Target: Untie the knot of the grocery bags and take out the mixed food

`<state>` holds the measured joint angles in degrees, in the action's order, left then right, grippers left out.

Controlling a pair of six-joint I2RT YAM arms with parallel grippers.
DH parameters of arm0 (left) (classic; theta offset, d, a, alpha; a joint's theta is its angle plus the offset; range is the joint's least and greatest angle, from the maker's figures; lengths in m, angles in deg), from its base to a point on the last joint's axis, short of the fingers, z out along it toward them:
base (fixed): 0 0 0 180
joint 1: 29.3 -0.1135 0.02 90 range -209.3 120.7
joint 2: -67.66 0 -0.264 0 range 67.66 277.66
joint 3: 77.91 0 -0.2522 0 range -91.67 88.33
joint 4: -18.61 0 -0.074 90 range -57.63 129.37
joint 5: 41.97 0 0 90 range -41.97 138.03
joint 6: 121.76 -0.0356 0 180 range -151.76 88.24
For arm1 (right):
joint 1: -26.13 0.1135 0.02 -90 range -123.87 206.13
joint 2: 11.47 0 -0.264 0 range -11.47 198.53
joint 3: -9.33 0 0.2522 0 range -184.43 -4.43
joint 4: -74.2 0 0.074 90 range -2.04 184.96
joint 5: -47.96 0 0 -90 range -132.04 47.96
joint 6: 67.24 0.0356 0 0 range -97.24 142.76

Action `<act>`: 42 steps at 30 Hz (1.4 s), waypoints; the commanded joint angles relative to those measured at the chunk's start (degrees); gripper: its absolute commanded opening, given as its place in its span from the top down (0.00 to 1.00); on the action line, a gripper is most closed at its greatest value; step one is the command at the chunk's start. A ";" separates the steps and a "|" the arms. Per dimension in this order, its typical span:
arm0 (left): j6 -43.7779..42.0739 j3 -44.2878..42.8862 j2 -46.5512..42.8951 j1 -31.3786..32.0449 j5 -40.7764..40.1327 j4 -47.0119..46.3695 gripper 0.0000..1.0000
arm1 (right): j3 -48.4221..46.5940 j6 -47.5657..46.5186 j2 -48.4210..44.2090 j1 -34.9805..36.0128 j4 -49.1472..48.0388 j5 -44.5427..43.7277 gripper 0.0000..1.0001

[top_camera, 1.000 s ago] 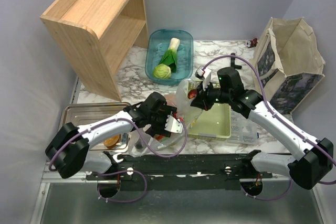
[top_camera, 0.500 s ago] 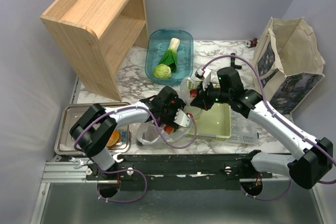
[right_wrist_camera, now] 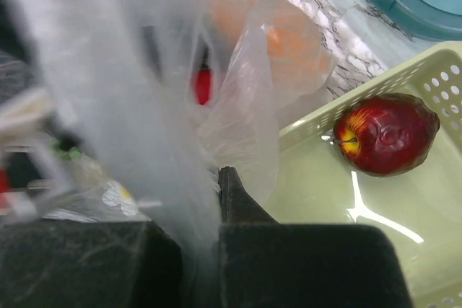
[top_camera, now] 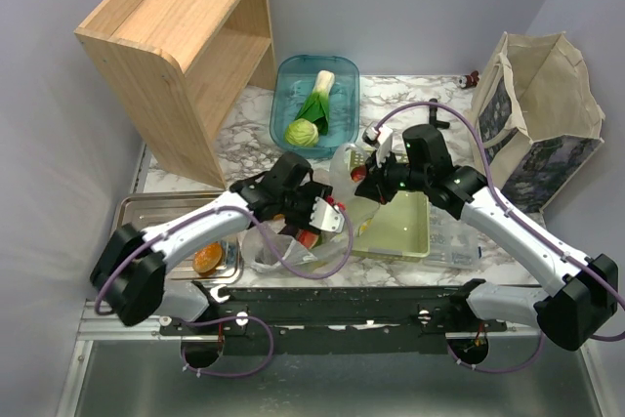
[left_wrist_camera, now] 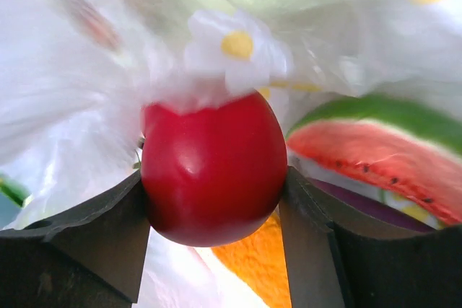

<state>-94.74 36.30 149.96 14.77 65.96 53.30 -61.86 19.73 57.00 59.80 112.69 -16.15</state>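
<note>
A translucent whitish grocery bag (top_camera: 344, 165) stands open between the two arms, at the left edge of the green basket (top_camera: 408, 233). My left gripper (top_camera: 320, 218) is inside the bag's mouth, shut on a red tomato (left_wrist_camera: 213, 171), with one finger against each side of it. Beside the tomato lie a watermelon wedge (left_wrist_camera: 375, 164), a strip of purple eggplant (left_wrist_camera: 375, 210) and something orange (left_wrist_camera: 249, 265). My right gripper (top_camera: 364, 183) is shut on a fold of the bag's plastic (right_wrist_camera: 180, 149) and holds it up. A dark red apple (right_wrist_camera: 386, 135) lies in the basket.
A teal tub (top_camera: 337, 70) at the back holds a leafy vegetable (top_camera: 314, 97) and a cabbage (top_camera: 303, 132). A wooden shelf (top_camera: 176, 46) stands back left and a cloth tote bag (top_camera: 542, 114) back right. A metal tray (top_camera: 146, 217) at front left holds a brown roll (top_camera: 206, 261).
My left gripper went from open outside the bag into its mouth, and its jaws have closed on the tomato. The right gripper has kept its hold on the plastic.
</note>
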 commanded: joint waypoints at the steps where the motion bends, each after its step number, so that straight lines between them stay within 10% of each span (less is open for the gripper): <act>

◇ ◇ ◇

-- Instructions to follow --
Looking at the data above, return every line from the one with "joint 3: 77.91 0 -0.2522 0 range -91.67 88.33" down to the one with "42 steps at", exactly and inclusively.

-- Task solution --
joint 3: 77.91 0 -0.2522 0 range -91.67 88.33
joint 4: -18.61 0 -0.074 90 range -57.63 129.37
joint 5: 41.97 0 0 90 range -41.97 138.03
joint 6: 121.76 -0.0356 0 180 range -151.76 88.24
For arm1 (right):
joint 1: -26.13 0.1135 0.02 -90 range -123.87 206.13
joint 2: 11.47 0 -0.264 0 range -11.47 198.53
joint 3: -9.33 0 0.2522 0 range -184.43 -4.43
joint 4: -74.2 0 0.074 90 range -2.04 184.96
joint 5: -47.96 0 0 -90 range -132.04 47.96
joint 6: 67.24 0.0356 0 0 range -97.24 142.76

Action `<act>`: 42 steps at 30 Hz (1.4 s), waypoints; the commanded joint angles relative to those measured at the chunk's start (degrees); gripper: its absolute commanded opening, given as its place in its span from the top down (0.00 to 1.00); on the action line, a gripper is most closed at its greatest value; step one is the command at the chunk's start. A ";" separates the steps and a "|" the arms. Per dimension in this order, its typical span:

The answer has been written out in full.